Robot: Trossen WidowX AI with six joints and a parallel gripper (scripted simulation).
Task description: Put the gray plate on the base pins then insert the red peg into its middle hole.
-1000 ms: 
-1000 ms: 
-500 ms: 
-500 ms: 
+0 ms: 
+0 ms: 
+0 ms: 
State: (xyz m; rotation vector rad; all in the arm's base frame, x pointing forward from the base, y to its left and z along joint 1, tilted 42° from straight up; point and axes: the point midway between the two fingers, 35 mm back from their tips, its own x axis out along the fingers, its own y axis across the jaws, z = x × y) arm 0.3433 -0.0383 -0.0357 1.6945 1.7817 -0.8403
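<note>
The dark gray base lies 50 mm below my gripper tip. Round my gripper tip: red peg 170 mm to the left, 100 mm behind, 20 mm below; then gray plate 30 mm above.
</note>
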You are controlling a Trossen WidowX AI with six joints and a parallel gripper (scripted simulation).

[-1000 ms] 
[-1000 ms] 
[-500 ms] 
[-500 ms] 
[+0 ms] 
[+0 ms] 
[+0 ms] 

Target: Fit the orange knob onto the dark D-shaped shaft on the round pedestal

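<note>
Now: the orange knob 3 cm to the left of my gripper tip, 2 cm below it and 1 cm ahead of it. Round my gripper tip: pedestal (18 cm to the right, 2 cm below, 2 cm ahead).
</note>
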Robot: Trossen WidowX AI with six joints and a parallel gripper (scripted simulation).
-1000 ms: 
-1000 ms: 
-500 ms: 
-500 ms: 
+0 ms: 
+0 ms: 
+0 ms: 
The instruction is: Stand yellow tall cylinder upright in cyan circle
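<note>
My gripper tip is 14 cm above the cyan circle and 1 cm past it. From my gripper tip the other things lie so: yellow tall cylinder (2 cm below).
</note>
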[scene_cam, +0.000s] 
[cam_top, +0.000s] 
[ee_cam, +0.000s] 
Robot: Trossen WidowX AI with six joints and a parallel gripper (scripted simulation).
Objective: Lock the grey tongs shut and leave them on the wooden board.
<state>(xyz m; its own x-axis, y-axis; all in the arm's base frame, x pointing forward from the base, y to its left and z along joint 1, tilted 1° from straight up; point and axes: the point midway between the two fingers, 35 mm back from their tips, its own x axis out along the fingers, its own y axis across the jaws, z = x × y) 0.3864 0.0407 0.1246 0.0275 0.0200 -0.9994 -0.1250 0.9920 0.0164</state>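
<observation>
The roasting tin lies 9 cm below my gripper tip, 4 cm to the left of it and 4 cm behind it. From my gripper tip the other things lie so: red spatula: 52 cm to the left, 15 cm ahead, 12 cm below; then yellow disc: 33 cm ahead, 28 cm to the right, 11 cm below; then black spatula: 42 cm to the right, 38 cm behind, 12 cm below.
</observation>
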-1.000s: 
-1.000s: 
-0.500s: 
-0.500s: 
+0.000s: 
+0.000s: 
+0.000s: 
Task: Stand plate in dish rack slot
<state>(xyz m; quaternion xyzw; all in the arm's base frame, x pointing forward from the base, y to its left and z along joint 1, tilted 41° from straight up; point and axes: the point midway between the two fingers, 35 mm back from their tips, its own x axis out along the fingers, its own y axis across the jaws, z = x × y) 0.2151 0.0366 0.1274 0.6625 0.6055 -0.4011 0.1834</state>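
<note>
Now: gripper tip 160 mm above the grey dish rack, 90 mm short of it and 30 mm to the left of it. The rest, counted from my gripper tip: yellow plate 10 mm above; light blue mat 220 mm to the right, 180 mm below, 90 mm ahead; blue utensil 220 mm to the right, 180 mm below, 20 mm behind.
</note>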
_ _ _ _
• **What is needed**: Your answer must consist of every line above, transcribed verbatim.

• **Answer box**:
Robot: Trossen WidowX AI with six joints and a parallel gripper (scripted simulation).
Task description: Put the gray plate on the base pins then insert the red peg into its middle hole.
-1000 ms: 
-1000 ms: 
-500 ms: 
-500 ms: 
+0 ms: 
+0 ms: 
+0 ms: 
State: (xyz m; rotation vector rad; all in the arm's base frame, x pointing forward from the base, y to its left and z along joint 1, tilted 42° from straight up; point and axes: the point midway between the two fingers, 35 mm back from their tips, its own x axis out along the fingers, its own y axis across the jaws, z = x × y) arm 0.3433 -0.0383 -0.0357 1.6945 1.7817 -0.8403
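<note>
The dark gray base lies 50 mm below my gripper tip. Round my gripper tip: red peg 170 mm to the left, 100 mm behind, 20 mm below; then gray plate 30 mm above.
</note>
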You are controlling a Trossen WidowX AI with six joints and a parallel gripper (scripted simulation).

[-1000 ms] 
[-1000 ms] 
[-500 ms] 
[-500 ms] 
[+0 ms] 
[+0 ms] 
[+0 ms] 

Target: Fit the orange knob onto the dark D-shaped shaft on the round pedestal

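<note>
Now: the orange knob 3 cm to the left of my gripper tip, 2 cm below it and 1 cm ahead of it. Round my gripper tip: pedestal (18 cm to the right, 2 cm below, 2 cm ahead).
</note>
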Robot: Trossen WidowX AI with six joints and a parallel gripper (scripted simulation).
-1000 ms: 
-1000 ms: 
-500 ms: 
-500 ms: 
+0 ms: 
+0 ms: 
+0 ms: 
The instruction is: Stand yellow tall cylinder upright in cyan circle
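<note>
My gripper tip is 14 cm above the cyan circle and 1 cm past it. From my gripper tip the other things lie so: yellow tall cylinder (2 cm below).
</note>
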[scene_cam, +0.000s] 
[cam_top, +0.000s] 
[ee_cam, +0.000s] 
Robot: Trossen WidowX AI with six joints and a parallel gripper (scripted simulation).
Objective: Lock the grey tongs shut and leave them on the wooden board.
<state>(xyz m; its own x-axis, y-axis; all in the arm's base frame, x pointing forward from the base, y to its left and z along joint 1, tilted 1° from straight up; point and axes: the point midway between the two fingers, 35 mm back from their tips, its own x axis out along the fingers, its own y axis across the jaws, z = x × y) 0.3864 0.0407 0.1246 0.0275 0.0200 -0.9994 -0.1250 0.9920 0.0164</state>
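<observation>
The roasting tin lies 9 cm below my gripper tip, 4 cm to the left of it and 4 cm behind it. From my gripper tip the other things lie so: red spatula: 52 cm to the left, 15 cm ahead, 12 cm below; then yellow disc: 33 cm ahead, 28 cm to the right, 11 cm below; then black spatula: 42 cm to the right, 38 cm behind, 12 cm below.
</observation>
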-1.000s: 
-1.000s: 
-0.500s: 
-0.500s: 
+0.000s: 
+0.000s: 
+0.000s: 
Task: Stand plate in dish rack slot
<state>(xyz m; quaternion xyzw; all in the arm's base frame, x pointing forward from the base, y to its left and z along joint 1, tilted 41° from straight up; point and axes: the point midway between the two fingers, 35 mm back from their tips, its own x axis out along the fingers, its own y axis across the jaws, z = x × y) 0.2151 0.0366 0.1274 0.6625 0.6055 -0.4011 0.1834</state>
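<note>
Now: gripper tip 160 mm above the grey dish rack, 90 mm short of it and 30 mm to the left of it. The rest, counted from my gripper tip: yellow plate 10 mm above; light blue mat 220 mm to the right, 180 mm below, 90 mm ahead; blue utensil 220 mm to the right, 180 mm below, 20 mm behind.
</note>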

For this exercise, the work is now complete.